— REQUIRED WORK —
Below is a block of records; repeat each one exactly.
^^^^^^^^
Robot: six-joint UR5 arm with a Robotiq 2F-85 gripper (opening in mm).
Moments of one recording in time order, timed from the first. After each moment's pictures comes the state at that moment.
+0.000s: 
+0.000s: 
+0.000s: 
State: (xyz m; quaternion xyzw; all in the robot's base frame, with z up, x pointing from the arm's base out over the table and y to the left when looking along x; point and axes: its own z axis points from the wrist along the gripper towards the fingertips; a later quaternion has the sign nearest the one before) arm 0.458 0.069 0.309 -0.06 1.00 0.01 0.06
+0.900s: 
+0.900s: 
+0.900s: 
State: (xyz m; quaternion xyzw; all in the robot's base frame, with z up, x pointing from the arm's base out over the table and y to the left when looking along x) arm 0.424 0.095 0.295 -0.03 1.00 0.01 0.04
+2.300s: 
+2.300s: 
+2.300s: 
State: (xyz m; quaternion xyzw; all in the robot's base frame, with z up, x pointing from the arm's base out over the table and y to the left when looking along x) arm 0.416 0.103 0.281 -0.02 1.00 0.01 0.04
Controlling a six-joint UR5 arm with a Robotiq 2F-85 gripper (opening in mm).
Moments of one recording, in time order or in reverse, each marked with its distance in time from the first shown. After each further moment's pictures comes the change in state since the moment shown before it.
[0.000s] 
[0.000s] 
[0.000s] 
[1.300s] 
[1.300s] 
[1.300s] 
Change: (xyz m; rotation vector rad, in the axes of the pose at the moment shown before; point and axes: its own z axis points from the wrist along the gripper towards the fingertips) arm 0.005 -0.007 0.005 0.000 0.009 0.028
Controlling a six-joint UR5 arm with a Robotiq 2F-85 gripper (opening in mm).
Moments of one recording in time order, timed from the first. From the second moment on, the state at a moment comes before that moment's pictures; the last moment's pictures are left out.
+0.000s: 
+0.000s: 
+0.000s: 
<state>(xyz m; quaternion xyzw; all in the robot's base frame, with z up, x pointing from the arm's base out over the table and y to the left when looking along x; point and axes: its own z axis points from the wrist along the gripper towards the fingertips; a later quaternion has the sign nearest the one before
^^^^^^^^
— ANSWER BOX —
Robot: six-joint UR5 arm with a Robotiq 2F-85 gripper (opening in mm).
Moments of one recording in time order, timed from the first. After each moment's pictures comes the state at that moment.
+0.000s: 
+0.000s: 
+0.000s: 
State: (xyz m; quaternion xyzw; all in the robot's base frame, with z up, x pointing from the arm's base out over the table and y to the left when looking along x; point and axes: its own z axis points from the wrist along the gripper towards the fingertips; a later quaternion has the sign nearest the one before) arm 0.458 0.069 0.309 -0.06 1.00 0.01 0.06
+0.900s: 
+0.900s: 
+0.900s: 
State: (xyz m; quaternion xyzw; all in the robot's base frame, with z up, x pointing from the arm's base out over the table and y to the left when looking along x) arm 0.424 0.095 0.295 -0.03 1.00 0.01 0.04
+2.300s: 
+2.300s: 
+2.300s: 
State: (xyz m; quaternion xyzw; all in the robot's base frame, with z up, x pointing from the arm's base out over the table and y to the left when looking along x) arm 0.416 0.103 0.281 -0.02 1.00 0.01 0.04
Controlling a six-joint UR5 arm with a Robotiq 2F-85 gripper (opening in mm).
Moments of one recording, in time order or in reverse, each marked with its distance in time from the first shown. After each further moment's pictures comes the change in state since the moment shown before it.
[0.000s] 
[0.000s] 
[0.000s] 
[1.300s] 
[1.300s] 
[1.300s] 
Change: (xyz m; rotation vector rad, in the axes of the pose at the moment shown before; point and axes: its own z axis points from the wrist along the gripper towards the fingertips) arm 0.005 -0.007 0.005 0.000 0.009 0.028
Controlling a six-joint UR5 arm with a Robotiq 2F-85 gripper (opening in mm).
Moments of one recording in time order, timed from the first. From the second moment on, the state at a moment comes before that moment's pictures; the last moment's pictures are left out.
+0.000s: 
+0.000s: 
+0.000s: 
<state>(xyz m; quaternion xyzw; all in the robot's base frame, with z up, x pointing from the arm's base out over the table and y to the left when looking along x; point and axes: its own z axis points from the wrist along the gripper towards the fingertips; a later quaternion has the sign nearest the one before

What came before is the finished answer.